Been looking for awhile but have come up empty. Any know where to find this on the net? If there was a book that came with the back track, I would probably buy that too.


----------



## bono is a knob

*if trouble were money, albert collins, tab*

O.K. look i cant find one either .But there are two versions i know of. The one with Gary Moore(which you may be able to get from bear share.) And one live from, i think Montery. I don't have the tab . But the one with gary moore is played with a pentatonic starting at the 8th fret low E. So notes would be played from this pattern Low E 8th + 11th A 8th +10th (11th, passing note careful how you place it) D 8th + 10th (11th) G , B and high E 8th + 10th + 11th. 
Chords can be played along thus : Bar at 8th fret gives low E 8th A at 10th D at 8th (on bar) G at 9th B at 11th and High E at 8th (on Bar ) 
next chord, i hold low E X (Don't play) A at 8th D at 7th G at 8th B at 6th high E X (don't play)mix it up with this alternate shape. low E X (don't play) A at 8th D at 7th G B and high E at8th 3rd chord is the same shape as the 2nd one (s) just described but moved up 2 frets.
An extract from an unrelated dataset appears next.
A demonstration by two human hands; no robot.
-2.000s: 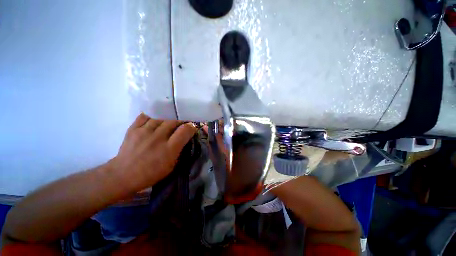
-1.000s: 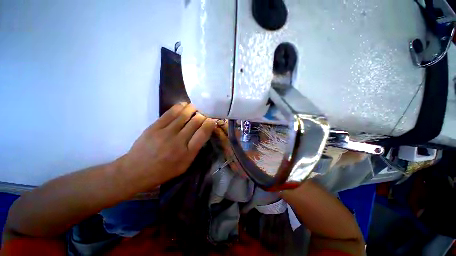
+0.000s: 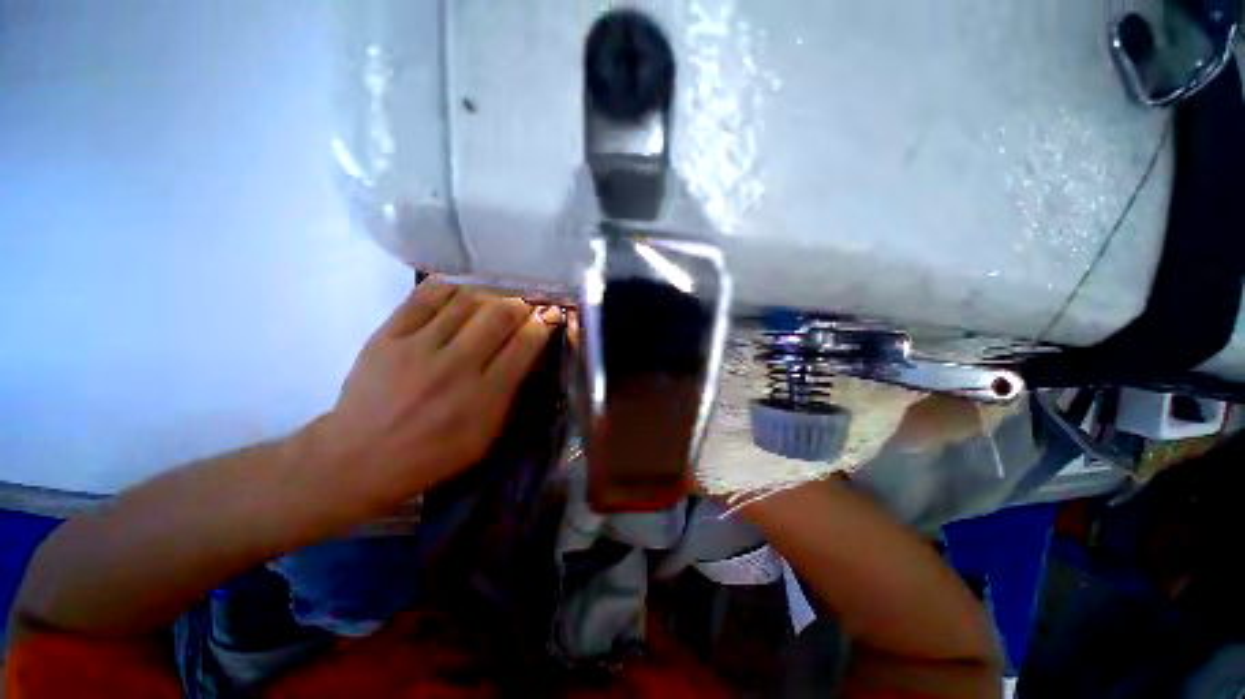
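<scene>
My left hand [image 3: 437, 376] lies on the dark strip [image 3: 498, 492], fingertips close together at the lower edge of the white machine head [image 3: 874, 164]. The strip runs down from the hand towards my lap. The grey garment [image 3: 601, 594] is bunched beside it, and more grey cloth shows at the right. My right forearm [image 3: 860, 560] reaches up behind the shiny take-up lever guard [image 3: 655, 376]; most of the right hand is hidden by the guard and thread bundle, so its grip cannot be seen. The needle area is hidden.
The grey tension knob [image 3: 799, 429] and cream thread bundle [image 3: 744, 458] hang under the machine head. A metal lever [image 3: 956, 380] points right. A black band [image 3: 1188, 232] wraps the machine arm. A small white tray [image 3: 1167, 412] is at the right. The white table [image 3: 178, 273] extends left.
The view has shifted, with the machine head and guard now further left in the picture. The dark strip's far end, visible beyond my left hand one second ago, is now out of sight.
</scene>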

Sorry i play by ear and dont understand much about keys and chord names so i cant be more specific . 

The other version can be played down around the first and 3rd frets using the same chord shapes. But Albert Collins nearly always used a capo on, i think the 7th fret. He did when i saw him with gary moore many years ago in a small seaside town in Kent England. Got to go now, i have an appointment with the tooth doctor (ouch) I hope that that is of some use to you. Just play around with it and you should be able to knock out something that sounds about right.


----------



## NationalDuo

My favourite of electric blues men ……


----------